If you want to peer-review someone else’s code, make sure you package up your .Rmd file and relevant folders into a .zip file. That will mean someone can extract everything and it should be in the correct file/folder structure.

16.5.1 The 4 Rs

Ivimey-Cook et al. present the 4 Rs behind code review. You might not be able to complete every step as you will not have all the information available, but we will outline how it might help.

1. Is the code as reported?

The methods and code must match. This means what they describe in say the method and results section is actually what they apply. For example, if they say they reported a t-test but they have code for a correlation, this would be a mismatch between the methods and code.

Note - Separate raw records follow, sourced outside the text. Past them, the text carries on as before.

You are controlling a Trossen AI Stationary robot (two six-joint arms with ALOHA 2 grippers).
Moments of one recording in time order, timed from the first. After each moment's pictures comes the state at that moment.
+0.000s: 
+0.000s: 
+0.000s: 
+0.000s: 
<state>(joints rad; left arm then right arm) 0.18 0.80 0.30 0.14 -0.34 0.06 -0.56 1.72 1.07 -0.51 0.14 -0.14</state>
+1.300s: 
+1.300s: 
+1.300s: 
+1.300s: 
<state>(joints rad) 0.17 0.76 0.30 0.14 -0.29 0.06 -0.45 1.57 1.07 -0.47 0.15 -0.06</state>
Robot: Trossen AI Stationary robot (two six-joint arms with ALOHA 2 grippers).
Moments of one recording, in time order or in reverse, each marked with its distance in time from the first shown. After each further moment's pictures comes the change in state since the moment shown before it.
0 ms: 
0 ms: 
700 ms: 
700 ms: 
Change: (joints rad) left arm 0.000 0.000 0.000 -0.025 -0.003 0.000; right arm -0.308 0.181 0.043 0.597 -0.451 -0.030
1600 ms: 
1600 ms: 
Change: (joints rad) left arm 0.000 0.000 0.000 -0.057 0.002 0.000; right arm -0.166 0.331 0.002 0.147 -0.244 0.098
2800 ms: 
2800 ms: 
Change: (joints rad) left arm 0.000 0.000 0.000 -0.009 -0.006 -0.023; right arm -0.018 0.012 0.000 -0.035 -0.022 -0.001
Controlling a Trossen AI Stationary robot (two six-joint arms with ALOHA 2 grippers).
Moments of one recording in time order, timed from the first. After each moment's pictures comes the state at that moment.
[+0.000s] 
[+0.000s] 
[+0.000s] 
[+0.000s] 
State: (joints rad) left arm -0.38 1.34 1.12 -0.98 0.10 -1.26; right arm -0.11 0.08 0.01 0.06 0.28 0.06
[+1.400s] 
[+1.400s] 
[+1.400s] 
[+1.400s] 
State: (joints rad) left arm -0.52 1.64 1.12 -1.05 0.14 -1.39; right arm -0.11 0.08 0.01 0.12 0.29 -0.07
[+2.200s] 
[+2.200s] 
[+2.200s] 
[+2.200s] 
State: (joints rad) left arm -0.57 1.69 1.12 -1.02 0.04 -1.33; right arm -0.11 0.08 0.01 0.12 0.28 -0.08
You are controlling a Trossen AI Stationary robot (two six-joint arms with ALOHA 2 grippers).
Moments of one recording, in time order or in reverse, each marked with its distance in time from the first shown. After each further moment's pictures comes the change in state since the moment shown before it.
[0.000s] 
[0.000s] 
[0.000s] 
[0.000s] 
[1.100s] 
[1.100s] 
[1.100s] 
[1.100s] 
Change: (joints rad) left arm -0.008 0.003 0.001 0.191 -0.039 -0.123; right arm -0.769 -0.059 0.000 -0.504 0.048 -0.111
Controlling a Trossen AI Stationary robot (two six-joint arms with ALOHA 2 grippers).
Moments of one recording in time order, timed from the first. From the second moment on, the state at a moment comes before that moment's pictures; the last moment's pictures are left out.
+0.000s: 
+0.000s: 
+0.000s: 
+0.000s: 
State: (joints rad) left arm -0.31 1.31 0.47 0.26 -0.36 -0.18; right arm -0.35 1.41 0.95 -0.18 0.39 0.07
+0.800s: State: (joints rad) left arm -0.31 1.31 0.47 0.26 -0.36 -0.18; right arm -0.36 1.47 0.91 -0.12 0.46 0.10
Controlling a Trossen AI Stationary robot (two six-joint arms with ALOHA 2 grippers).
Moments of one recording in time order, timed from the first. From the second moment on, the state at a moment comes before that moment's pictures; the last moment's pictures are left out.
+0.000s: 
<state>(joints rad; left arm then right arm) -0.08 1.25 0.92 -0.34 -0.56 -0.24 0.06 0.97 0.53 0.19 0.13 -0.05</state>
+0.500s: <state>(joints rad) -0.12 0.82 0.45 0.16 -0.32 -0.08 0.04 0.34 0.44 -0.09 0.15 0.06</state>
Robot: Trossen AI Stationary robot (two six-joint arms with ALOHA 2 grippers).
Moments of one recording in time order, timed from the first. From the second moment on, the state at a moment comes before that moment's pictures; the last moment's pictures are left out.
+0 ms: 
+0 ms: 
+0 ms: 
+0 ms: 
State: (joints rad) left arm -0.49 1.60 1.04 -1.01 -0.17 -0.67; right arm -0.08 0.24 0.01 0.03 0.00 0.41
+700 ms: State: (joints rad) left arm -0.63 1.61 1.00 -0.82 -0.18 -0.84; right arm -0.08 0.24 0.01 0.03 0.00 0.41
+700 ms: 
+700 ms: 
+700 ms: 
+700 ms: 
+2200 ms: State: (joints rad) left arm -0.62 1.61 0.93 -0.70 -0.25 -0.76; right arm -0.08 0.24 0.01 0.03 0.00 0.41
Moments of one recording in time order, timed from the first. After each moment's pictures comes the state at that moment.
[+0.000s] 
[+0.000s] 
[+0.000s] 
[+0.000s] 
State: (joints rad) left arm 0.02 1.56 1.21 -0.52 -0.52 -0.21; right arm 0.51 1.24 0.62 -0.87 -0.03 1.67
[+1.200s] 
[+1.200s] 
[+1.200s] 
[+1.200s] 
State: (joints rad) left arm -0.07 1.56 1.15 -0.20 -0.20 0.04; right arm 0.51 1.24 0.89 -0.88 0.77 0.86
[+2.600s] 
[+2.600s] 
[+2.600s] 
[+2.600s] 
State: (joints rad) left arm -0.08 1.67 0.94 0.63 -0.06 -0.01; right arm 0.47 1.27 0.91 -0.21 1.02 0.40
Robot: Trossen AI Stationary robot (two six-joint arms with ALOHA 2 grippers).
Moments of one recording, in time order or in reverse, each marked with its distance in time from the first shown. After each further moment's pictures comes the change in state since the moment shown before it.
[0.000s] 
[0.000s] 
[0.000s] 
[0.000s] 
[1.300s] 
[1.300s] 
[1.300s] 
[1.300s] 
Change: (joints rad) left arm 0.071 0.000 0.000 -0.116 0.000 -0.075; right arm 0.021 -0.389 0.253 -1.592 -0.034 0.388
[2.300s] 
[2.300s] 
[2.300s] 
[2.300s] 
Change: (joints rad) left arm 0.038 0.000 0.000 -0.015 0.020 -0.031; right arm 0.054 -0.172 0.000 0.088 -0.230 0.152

If you review code from someone in the same group, this will be achievable as you know what the intention is. If you review code from someone from a different group, you might need to ask for context on their project.

2. Does the code run?

If you press run, does the code run? This is the simplest check as you do not need to know the intention of the code, just whether it runs or not.

This step is achievable for everyone who completes code review. If the folder and file organisation is correct, you should be able to click run all or knit, and the code should run.

If it does not run, consider the following:

  • Are the folders and files where they should be?

  • Do you have the necessary packages installed?

  • Are there typos in their code?

  • Is the code in the wrong order, so it does not run from the start to the finish?

3. Is the code reliable

Similar to step 1, the idea here is whether the code runs and completes as intended. The worst kind of errors are when code “runs”, but it does not produce the intended output. For example, you select the wrong column, introduce NAs, or use the wrong function.

If you review code from someone in the same group, this will be achievable as you know what the intention is. If you review code from someone from a different group, you might need to ask for context on their project.

4. Are the results reproducible

The final step is checking whether the results are reproducible. This is something you probably will not be able to complete for this exercise. The idea is to check the output from the code matches what you write in the report. For example, if your code reproduces a Pearson’s correlation with r = .35, but your report includes a typo r = .53.

16.5.2 Code review across the workflow

Ivimey-Cook et al. also include suggestions for where in the project workflow code review can be useful.

1. Project organisation

  • Is the folder structure logical? - Do they use clear folder and sub-folder structure?

  • Are the raw data, code, and outputs separated? - Do they store each component separately?

  • Do the file and folder named complement the workflow? - Are the names of the files and folder clear enough that you can understand what everything does days, weeks, or months down the line?

2. Project and input metadata

  • Can someone under the workflow and content of the data? - If there are multiple scripts or files, is clear which one you should open first to complete the coding steps in the correct order?

  • Is a README provided to explains data contents and curation? - This is not something we expect on this course, but a README is a separate file which explains what all the other files and folder do.

3. Code readability

  • Is the code understandable? - Using clear headings and sub-headings, adding intuitive code comments, use clear object names for what they represent.

  • Does the code have a consistent style? - When naming objects, using a clear and consistent naming convention like snake case (clean_data) or camel case (CleanData).

  • Is external package use clearly documented? - For example, checking they load all the packages in one place and there are not redundant packages which they do not use.

4. Output reproducibility

  • Can the results be reproduced? - Like step 4 in the 4 Rs, the idea is to check the output from the code matches what you write in the report.

  • Is there a clear link between the code and output? - As you read through the code, make sure it is clear what each part of the code does. For example, wrangling data and what exclusion criteria mean, and visualising data and what plot settings do.